ABD’de yüksek faiz oranları doların yükselişini körüklüyor. Enflasyonun yüksek kalacağı görüşüne dayalı olarak Fed’in en kısa sürede faiz oranlarını artırmasının beklenmesiyle 10 yıllık Hazine tahvillerinin faizi Cuma günü geçici olarak %1.6 aralığına yükseldi – yaklaşık dört ayın en yüksek seviyesi.
Dolar kazanımlarının etkisi değişkendir. Singapur doları ve Tayland bahtı Ağustos sonu ile Salı arasında yaklaşık %1 ila %3 düştü. Yen dolar karşısında 113 aralığına düşerek 34 ayın en zayıf seviyesini gördü.
Buna karşılık, kaynak zengini Rusya, Kanada ve Avustralya para birimlerinin güçlendiğini gördü.

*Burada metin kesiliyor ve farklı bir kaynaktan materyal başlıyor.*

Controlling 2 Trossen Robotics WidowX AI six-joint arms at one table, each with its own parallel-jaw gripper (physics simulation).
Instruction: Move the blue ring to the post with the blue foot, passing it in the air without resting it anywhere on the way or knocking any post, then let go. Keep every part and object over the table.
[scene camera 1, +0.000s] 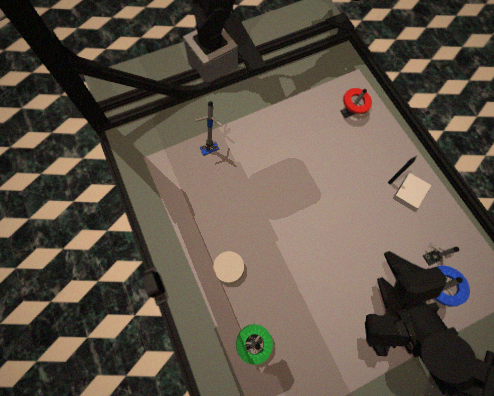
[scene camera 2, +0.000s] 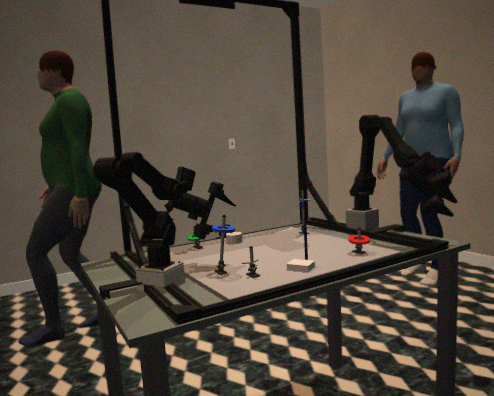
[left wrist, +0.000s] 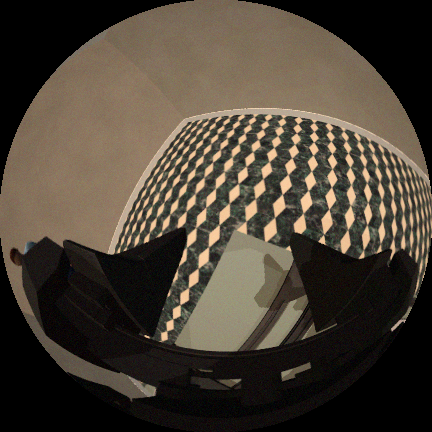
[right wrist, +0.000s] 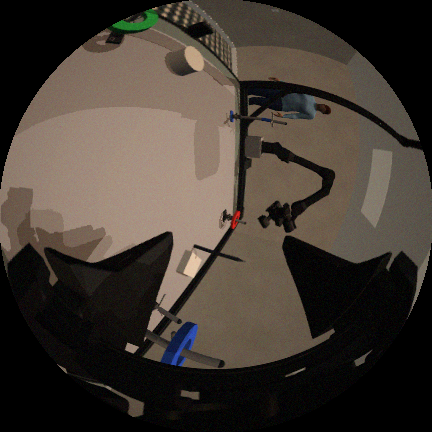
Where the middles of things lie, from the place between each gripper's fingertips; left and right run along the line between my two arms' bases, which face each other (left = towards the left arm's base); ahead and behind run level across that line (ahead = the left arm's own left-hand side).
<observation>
Right now the blue ring (right wrist: 184, 336) is 8 cm ahead of my right hand, 9 cm to the right of it and 1 cm below it. The rest, counted from my right hand: pale square block (scene camera 1: 412, 191): 23 cm ahead, 9 cm to the left, 14 cm below; cream disc (scene camera 1: 228, 267): 23 cm behind, 16 cm to the left, 13 cm below.
I see my left gripper 19 cm past the pale square block, 57 cm to the left of it and 11 cm above it. The rest, counted from my left hand: cream disc (65 cm behind, 50 cm to the right, 10 cm below); blue ring (34 cm behind, 75 cm to the right, 2 cm above).
</observation>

Zayıf bir para birimi, yatırım fonlarının dışa akmasına neden olur ve dolar cinsinden borcu şişirir. IMF tahminlerine göre Brezilya’nın devlet borcunun GSYİH’ya oranı %90,6, Güney Afrika’nın borç oranı ise %68,8. Hem riyal hem de rand, Ağustos ayının sonundan bu yana keskin bir zayıflık gördü.
Hindistan, Endonezya ve Türkiye ile birlikte her iki ülkeye de Kırılgan Beşli (Kırılgan Beşli) adı verildi – büyümek için yabancı yatırımlara aşırı bağımlı olmaları onları dış şoklara karşı savunmasız hale getirdi.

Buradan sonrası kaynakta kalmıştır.